The DRC partners with supervisors to create accessible workplace environments and implement reasonable accommodations for employees. The Workplace Access staff is available to consult with supervisors about how to create work environments that are accessible and inclusive for a diverse range of employees, making it less necessary to implement accommodations on an individual basis.
Interactive Process for Requesting Reasonable Accommodations
Examples of Reasonable Accommodations
A reasonable accommodation is a change to an application process, work environment, or the way work is customarily performed that enables a disabled or pregnant employee to enjoy equal access. Personal items/devices (e.g., glasses, hearing aids, wheelchairs, etc.) are not considered reasonable accommodations.
Reasonable accommodations are generally centrally funded through the DRC. The DRC does not pay the cost of temporary employees or other staff to perform the essential functions of an employee’s position when an employee is temporarily or permanently unable to do so, because this is not considered a reasonable accommodation.
If an employee suggests that she may need a change to a work environment or the way work is performed because of a medical condition, pregnancy, or disability, and this is not a request that you would normally approve as part of your usual department practice, the employee should be referred to the DRC. The employee is not required to use the words “reasonable accommodation." Please do not deny any potential requests for accommodation before the DRC has an opportunity to thoroughly evaluate the request(s) and possible alternatives.
If an employee requests reasonable accommodation(s) through the DRC, a member of the Workplace Access staff will contact you to discuss the request. The Workplace Access staff member may request a copy of the employee’s job description and ask you questions about the employee’s duties and responsibilities, including the frequency with which particular tasks are performed. The DRC greatly appreciates your prompt response and partnership throughout this process.
Determination Letter: Based on the information gathered from the employee, medical provider, supervisor, and other individuals as appropriate, the DRC will make a determination about whether an employee is eligible for accommodations and whether the requested accommodation is reasonable, and will communicate its determination in writing to the employee and copy the supervisor.
Confidentiality: The Determination Letter and any information about an employee’s requested or implemented accommodation should be maintained confidential, except from University employees who have a legitimate business need to know. Please consult with the DRC about which University employees may have a legitimate need to know before sharing information. An employee’s co-workers do not generally have a legitimate need to know about an employee’s accommodation. If needed, you may consult with the DRC about ways to explain why an employee might be performing work differently without sharing information about the implemented accommodation.
- Assistive Technology
- Cart Service - Parking and Transportation
- Classroom Requests
- Document Conversion
- Interpreting or Communication Access Real-Time Reporting (CART)

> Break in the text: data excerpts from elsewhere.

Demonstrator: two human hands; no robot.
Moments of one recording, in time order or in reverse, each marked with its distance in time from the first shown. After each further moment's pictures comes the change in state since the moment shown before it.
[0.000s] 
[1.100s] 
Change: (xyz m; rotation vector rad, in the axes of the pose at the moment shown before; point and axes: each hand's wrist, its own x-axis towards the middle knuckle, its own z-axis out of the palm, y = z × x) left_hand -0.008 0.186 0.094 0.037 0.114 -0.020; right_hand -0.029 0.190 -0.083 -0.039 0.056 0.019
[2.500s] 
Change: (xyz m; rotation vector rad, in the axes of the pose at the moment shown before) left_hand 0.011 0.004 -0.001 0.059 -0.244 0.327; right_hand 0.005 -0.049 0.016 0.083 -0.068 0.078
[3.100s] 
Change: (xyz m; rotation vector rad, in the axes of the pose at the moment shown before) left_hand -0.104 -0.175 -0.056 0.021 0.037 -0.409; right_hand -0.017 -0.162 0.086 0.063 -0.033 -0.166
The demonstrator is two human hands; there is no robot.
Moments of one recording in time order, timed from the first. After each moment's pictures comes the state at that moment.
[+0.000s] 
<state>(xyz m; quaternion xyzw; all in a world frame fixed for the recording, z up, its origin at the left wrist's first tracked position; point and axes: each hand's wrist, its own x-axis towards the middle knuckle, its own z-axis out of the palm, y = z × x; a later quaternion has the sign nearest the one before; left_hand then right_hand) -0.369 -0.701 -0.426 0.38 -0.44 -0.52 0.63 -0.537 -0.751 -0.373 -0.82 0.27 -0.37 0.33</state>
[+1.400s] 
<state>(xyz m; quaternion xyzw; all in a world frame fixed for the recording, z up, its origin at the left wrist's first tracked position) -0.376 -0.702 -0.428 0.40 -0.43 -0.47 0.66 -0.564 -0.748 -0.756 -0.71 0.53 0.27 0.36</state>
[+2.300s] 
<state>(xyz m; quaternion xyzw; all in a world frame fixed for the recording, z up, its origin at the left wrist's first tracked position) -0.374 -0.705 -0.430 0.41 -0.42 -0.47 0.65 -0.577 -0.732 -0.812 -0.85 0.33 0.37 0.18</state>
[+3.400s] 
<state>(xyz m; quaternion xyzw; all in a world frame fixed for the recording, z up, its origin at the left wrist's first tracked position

- Job Restructuring and Light Duty
- Leave of Absence
- Flexible Work Arrangements
- Service or Companion Animals
The following statements could be requests for accommodation. If it is part of your department’s typical practice to approve certain types of requests (e.g., to work remotely, receive additional leave, or receive light duty), you may approve these types of requests without referring an employee to the DRC. Before denying such a request, the employee should be referred to the DRC for consultation.
- “I have exhausted all of my FML, but my doctor has not released me to return to work. I need an additional month of leave.”
- “My doctor has released me to return to work after my shoulder surgery, but I’m unable to lift 20 pounds for the next six weeks.”
- “I recently started using hearing aids, but I am still having trouble hearing sometimes when I am using my office phone.”
- “I’m having a hard time making it across campus for meetings because of my arthritis.”
- “Because of some health issues, I’d like to be able to work from home once a week.”